| What the task requires |
When the material ends, stop; until then, set down every line exactly.

| Dataset content |
+++
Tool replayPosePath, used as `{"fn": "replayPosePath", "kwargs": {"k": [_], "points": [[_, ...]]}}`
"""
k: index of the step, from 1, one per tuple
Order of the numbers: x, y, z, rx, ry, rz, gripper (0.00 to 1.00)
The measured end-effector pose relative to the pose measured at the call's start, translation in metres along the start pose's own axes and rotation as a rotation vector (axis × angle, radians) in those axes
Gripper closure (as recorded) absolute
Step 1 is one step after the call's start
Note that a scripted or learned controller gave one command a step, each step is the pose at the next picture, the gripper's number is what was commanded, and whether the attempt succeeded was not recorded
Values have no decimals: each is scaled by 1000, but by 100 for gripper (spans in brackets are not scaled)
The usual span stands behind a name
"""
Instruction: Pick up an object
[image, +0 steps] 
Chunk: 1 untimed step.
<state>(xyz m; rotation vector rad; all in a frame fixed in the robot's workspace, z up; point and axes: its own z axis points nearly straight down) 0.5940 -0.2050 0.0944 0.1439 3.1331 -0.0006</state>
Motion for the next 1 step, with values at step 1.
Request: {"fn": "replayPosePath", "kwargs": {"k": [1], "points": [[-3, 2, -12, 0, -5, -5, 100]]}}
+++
| Answer box |
Tool replayPosePath, used as `{"fn": "replayPosePath", "kwargs": {"k": [_], "points": [[_, ...]]}}`
"""
k: index of the step, from 1, one per tuple
Order of the numbers: x, y, z, rx, ry, rz, gripper (0.00 to 1.00)
The measured end-effector pose relative to the pose measured at the call's start, translation in metres along the start pose's own axes and rotation as a rotation vector (axis × angle, radians) in those axes
Gripper closure (as recorded) absolute
Step 1 is one step after the call's start
Note that a scripted or learned controller gave one command a step, each step is the pose at the next picture, the gripper's number is what was commanded, and whether the attempt succeeded was not recorded
Values have no decimals: each is scaled by 1000, but by 100 for gripper (spans in brackets are not scaled)
The usual span stands behind a name
"""
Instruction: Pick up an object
[image, +0 steps] 
Chunk: 1 untimed step.
<state>(xyz m; rotation vector rad; all in a frame fixed in the robot's workspace, z up; point and axes: its own z axis points nearly straight down) 0.5940 -0.2050 0.0944 0.1439 3.1331 -0.0006</state>
Motion for the next 1 step, with values at step 1.
Request: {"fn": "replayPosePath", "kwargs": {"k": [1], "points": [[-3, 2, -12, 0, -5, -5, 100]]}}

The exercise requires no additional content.